Directions:
Pictures in the data should be dropped; transcribe exactly the lines from the one that has "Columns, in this" through the one that has "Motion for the".

Dataset content:
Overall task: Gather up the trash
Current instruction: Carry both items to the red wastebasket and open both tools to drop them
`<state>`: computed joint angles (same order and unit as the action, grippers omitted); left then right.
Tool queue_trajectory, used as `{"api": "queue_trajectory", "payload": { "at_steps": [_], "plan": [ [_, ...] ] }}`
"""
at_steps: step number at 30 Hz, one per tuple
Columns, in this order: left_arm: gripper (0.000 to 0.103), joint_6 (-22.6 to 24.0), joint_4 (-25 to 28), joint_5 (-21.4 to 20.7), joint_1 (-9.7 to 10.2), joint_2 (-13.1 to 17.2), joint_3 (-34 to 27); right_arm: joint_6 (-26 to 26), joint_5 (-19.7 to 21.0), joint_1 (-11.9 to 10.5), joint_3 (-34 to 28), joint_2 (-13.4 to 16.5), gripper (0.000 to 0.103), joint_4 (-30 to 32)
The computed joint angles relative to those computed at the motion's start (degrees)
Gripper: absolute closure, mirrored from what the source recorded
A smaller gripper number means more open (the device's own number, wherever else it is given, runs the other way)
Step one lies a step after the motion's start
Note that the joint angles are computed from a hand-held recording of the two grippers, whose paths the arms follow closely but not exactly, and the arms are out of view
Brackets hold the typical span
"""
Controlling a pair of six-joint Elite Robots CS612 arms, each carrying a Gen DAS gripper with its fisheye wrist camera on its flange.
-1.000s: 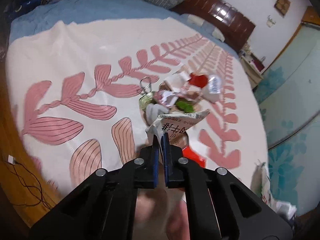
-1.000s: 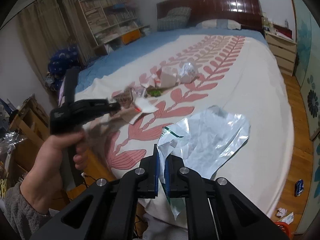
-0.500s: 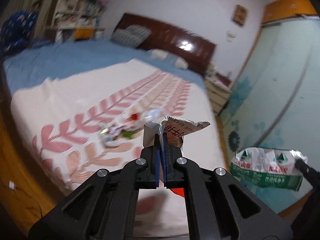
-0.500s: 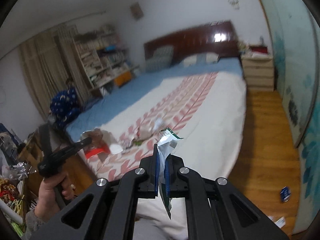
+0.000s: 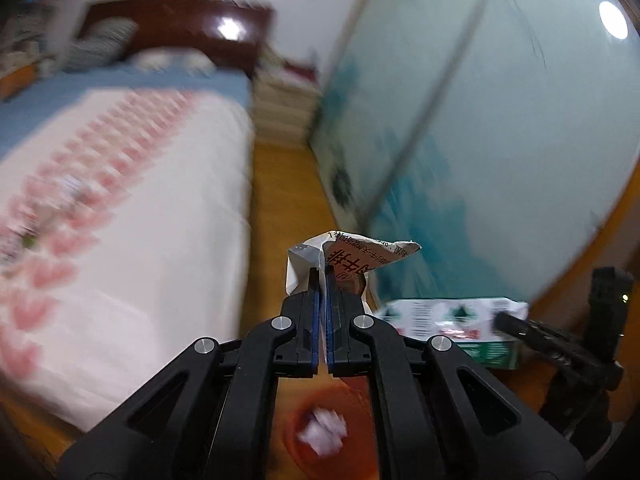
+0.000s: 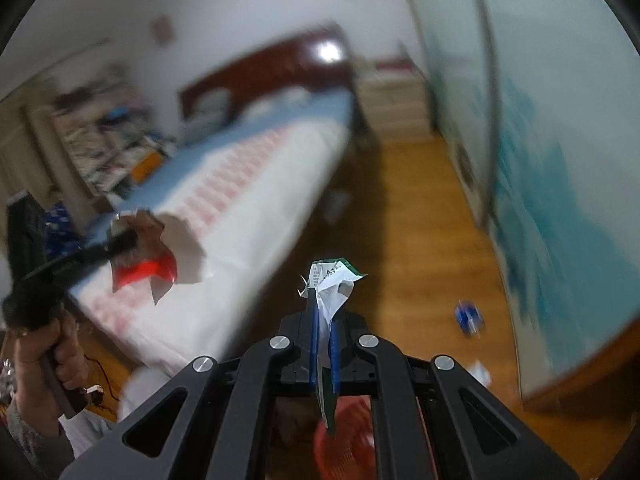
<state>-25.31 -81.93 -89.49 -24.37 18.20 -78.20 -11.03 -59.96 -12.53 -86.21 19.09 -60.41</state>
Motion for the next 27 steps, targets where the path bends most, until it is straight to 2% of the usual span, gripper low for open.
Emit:
{"api": "queue_trajectory", "payload": {
  "at_steps": [3, 5, 8, 13, 17, 20, 21, 22, 23, 24, 25, 26, 27],
  "plan": [
    [0.101, 2.3, 4.4, -3.9, -1.68, 0.7, 3.3, -0.6, -3.7, -0.6, -1.8, 3.0, 0.096, 5.4],
    [0.101, 4.3, 7.3, -4.6, -2.86, 1.6, 4.8, -1.0, -5.5, -0.5, -3.1, 4.9, 0.096, 8.0],
    [0.101, 7.3, 13.5, -7.7, -3.54, 1.4, 8.6, -2.0, -8.9, 0.0, -4.4, 8.0, 0.096, 11.3],
    [0.101, 9.7, 17.5, -9.4, -4.25, 0.0, 13.8, 1.0, -11.9, 0.6, -5.3, 12.3, 0.096, 14.8],
    [0.101, 10.0, 21.3, -10.3, -4.92, -0.8, 16.3, 3.9, -11.7, 0.5, -4.6, 13.3, 0.096, 15.7],
    [0.101, 10.2, 23.5, -9.2, -5.55, -1.1, 16.6, 5.1, -11.6, 0.7, -4.1, 13.4, 0.094, 15.9],
    [0.1, 10.2, 23.9, -9.1, -5.5, -1.0, 16.7, 5.7, -11.7, 0.7, -4.1, 13.5, 0.09, 16.2],
    [0.1, 10.2, 24.5, -8.9, -5.52, -1.0, 16.9, 5.9, -11.6, 0.7, -4.1, 13.5, 0.081, 16.2],
    [0.097, 10.5, 25.0, -8.9, -5.48, -1.2, 17.2, 6.0, -11.5, 0.4, -3.9, 13.4, 0.07, 15.8],
    [0.086, 10.6, 24.9, -9.0, -5.43, -1.3, 17.6, 7.2, -11.5, 0.3, -4.6, 13.8, 0.046, 14.7],
    [0.076, 10.3, 24.8, -9.0, -5.43, -1.4, 17.6, 7.7, -11.4, 0.2, -5.0, 14.0, 0.038, 14.1],
    [0.049, 10.2, 24.7, -8.7, -5.45, -1.3, 17.2, 7.8, -11.6, 0.2, -5.2, 14.1, 0.038, 13.8],
    [0.035, 9.9, 24.1, -8.3, -5.59, -1.2, 17.0, 7.8, -12.0, 0.2, -5.4, 14.0, 0.039, 13.6]
  ]
}}
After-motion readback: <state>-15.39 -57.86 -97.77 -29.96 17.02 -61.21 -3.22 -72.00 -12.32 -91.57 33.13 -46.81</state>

Answer to the problem:
Columns, in this order: left_arm: gripper (0.000 to 0.103), joint_6 (-22.6 to 24.0), joint_4 (-25 to 28), joint_5 (-21.4 to 20.7), joint_1 (-9.7 to 10.2), joint_2 (-13.1 to 17.2), joint_3 (-34 to 27); right_arm: joint_6 (-26 to 26), joint_5 (-19.7 to 21.0), joint_1 (-11.9 to 10.5), joint_3 (-34 to 28), joint_2 (-13.4 to 16.5), gripper (0.000 to 0.103), joint_4 (-30 to 32)
The computed joint angles relative to those computed at the motion's start (degrees)
Gripper: absolute closure, mirrored from what the source recorded
A smaller gripper number means more open (the device's own number, wherever else it is given, runs the other way)
Step one lies a step after the motion's start
Note that the joint angles are computed from a hand-held recording of the two grippers, whose paths the arms follow closely but not exactly, and the arms are out of view
Brackets hold the typical span
"""
Controlling a pair of six-joint Elite Robots CS612 arms, each carrying a Gen DAS gripper with its fisheye wrist camera on its flange.
-1.000s: 
-1.000s: 
-0.500s: 
-0.500s: 
+0.000s: 
+0.000s: 
<state>-25.31 -81.93 -89.49 -24.37 18.20 -78.20 -11.03 -59.96 -12.53 -86.21 19.09 -60.41</state>
Motion for the next 27 steps, targets where the path bends most, until it is straight to 2% of the usual span, gripper low for open.

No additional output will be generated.